Data provided =
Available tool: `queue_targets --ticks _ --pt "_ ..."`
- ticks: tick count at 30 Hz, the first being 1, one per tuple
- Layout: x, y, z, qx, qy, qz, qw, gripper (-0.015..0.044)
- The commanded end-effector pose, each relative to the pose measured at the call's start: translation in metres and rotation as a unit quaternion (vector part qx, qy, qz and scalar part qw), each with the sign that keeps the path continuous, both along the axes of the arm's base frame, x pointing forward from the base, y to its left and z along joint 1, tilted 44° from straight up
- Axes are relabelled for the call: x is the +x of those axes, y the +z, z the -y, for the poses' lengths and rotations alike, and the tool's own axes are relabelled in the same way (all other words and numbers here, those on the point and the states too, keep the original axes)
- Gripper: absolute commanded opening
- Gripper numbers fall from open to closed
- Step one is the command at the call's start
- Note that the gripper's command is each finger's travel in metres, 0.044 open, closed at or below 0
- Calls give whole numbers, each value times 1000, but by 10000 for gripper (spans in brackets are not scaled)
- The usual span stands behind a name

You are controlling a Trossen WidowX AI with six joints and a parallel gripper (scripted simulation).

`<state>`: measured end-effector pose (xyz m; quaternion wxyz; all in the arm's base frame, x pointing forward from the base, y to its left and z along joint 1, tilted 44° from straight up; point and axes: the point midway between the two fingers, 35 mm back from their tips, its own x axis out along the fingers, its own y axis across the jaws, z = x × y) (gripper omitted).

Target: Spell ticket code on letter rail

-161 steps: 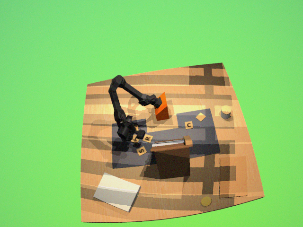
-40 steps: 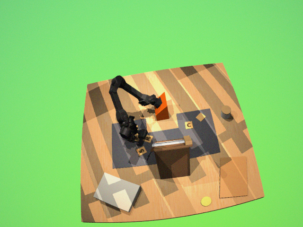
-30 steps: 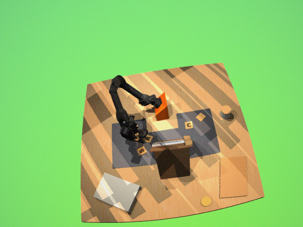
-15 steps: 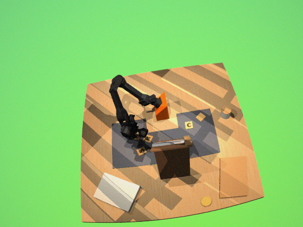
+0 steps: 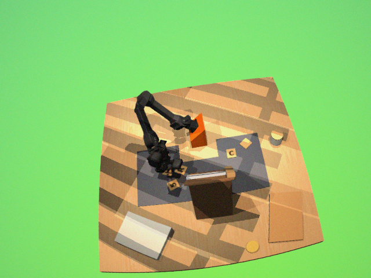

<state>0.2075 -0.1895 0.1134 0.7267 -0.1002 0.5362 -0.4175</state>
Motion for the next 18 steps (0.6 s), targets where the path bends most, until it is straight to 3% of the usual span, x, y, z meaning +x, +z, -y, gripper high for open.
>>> queue_targets --ticks 1,18 --pt "17 3 -8 -8 53 17 998 0" --pt "98 50 -59 -106 297 116 942 0"
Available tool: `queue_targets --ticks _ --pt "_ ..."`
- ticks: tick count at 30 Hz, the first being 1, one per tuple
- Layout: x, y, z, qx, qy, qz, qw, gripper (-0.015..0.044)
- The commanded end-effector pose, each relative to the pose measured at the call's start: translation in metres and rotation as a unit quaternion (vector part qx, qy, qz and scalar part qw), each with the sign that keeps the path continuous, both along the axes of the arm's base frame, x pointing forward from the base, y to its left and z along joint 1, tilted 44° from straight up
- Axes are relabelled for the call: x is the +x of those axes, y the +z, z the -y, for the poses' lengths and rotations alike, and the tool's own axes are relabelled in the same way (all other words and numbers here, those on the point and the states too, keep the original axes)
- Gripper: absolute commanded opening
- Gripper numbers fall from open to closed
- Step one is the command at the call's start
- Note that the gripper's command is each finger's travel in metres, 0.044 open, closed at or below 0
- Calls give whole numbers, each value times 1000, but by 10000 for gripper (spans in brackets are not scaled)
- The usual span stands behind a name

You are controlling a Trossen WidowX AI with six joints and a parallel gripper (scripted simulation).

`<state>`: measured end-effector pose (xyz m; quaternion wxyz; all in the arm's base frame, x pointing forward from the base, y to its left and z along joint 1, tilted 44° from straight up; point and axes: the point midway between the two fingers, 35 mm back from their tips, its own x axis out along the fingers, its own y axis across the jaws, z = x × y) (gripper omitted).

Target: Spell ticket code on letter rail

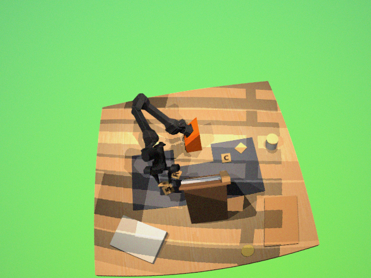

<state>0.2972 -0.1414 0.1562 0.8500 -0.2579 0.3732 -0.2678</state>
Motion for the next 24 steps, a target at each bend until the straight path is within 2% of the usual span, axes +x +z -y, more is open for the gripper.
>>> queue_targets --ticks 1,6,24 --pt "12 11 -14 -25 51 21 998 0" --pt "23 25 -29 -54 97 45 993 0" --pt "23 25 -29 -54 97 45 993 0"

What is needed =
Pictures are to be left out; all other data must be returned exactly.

Final answer =
Available tool: `queue_targets --ticks _ --pt "_ ..."`
- ticks: tick count at 30 Hz, the first being 1, one per tuple
- Layout: x, y, z, qx, qy, qz, qw, gripper (-0.015..0.044)
- The commanded end-effector pose, each relative to the pose measured at the call's start: translation in metres and rotation as a unit quaternion (vector part qx, qy, qz and scalar part qw), each with the sign that keeps the path continuous, both along the axes of the arm's base frame, x pointing forward from the base, y to its left and z along joint 1, tilted 44° from straight up
- Axes are relabelled for the call: x is the +x of those axes, y the +z, z the -y, for the poses' lengths and rotations alike, and the tool's own axes are relabelled in the same way (all other words and numbers here, those on the point and the states too, keep the original axes)
- Gripper: absolute commanded opening
- Gripper numbers fall from open to closed
- Step one is the command at the call's start
- Note that the gripper's command is each finger's travel in metres, 0.044 open, closed at or below 0
- Calls give whole numbers, each value times 1000, but by 10000 for gripper (spans in brackets are not scaled)
- The usual span stands behind a name

You are controlling a Trossen WidowX AI with six joints and a parallel gripper (scripted simulation).

`<state>`: measured end-effector pose (xyz m; quaternion wxyz; all in the arm's base frame, x pointing forward from the base, y to its left and z along joint 1, tilted 44° from straight up; point and axes: the point midway between the two fingers, 35 mm back from their tips, its own x axis out along the fingers, its own y axis across the jaws, z = x × y) (gripper omitted).

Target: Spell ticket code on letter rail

-161 steps: 
-40 steps: 
-30 steps: 
-15 steps: 
+0 steps: 

<state>0.2075 -0.1895 0.1134 0.7267 -0.1002 0.5362 -0.4175</state>
Motion for the next 18 steps (0.6 s), targets where the path bends most, until it is straight to 3% of the usual span, x, y, z meaning +x, +z, -y, gripper high for open.
>>> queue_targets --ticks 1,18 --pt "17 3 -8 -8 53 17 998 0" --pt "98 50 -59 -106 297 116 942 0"
Available tool: `queue_targets --ticks _ --pt "_ ..."`
- ticks: tick count at 30 Hz, the first being 1, one per tuple
- Layout: x, y, z, qx, qy, qz, qw, gripper (-0.015..0.044)
- The commanded end-effector pose, each relative to the pose measured at the call's start: translation in metres and rotation as a unit quaternion (vector part qx, qy, qz and scalar part qw), each with the sign that keeps the path continuous, both along the axes of the arm's base frame, x pointing forward from the base, y to its left and z along joint 1, tilted 44° from straight up
- Axes are relabelled for the call: x is the +x of those axes, y the +z, z the -y, for the poses' lengths and rotations alike, and the tool's own axes are relabelled in the same way (all other words and numbers here, those on the point and the states too, keep the original axes)
- Gripper: absolute commanded opening
- Gripper numbers fall from open to closed
- Step one is the command at the call's start
- Note that the gripper's command is each finger's travel in metres, 0.044 open, closed at or below 0
- Calls give whole numbers, each value times 1000, but by 10000 for gripper (spans in brackets are not scaled)
- The usual span stands behind a name

You are controlling a Trossen WidowX AI with six joints and a parallel gripper (scripted simulation).

`<state>`: measured end-effector pose (xyz m; quaternion wxyz; all in the arm's base frame, x pointing forward from the base, y to its left and z along joint 1, tilted 44° from straight up; point and axes: the point midway between the two fingers, 35 mm back from their tips, its own x axis out along the fingers, its own y axis across the jaws, z = x × y) (gripper omitted).

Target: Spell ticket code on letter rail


<state>0.2972 -0.1414 0.1562 0.8500 -0.2579 0.3732 -0.2678</state>
Motion for the next 24 steps, a target at each bend until the straight path is within 2% of the usual span, axes +x +z -y, more is open for the gripper.
>>> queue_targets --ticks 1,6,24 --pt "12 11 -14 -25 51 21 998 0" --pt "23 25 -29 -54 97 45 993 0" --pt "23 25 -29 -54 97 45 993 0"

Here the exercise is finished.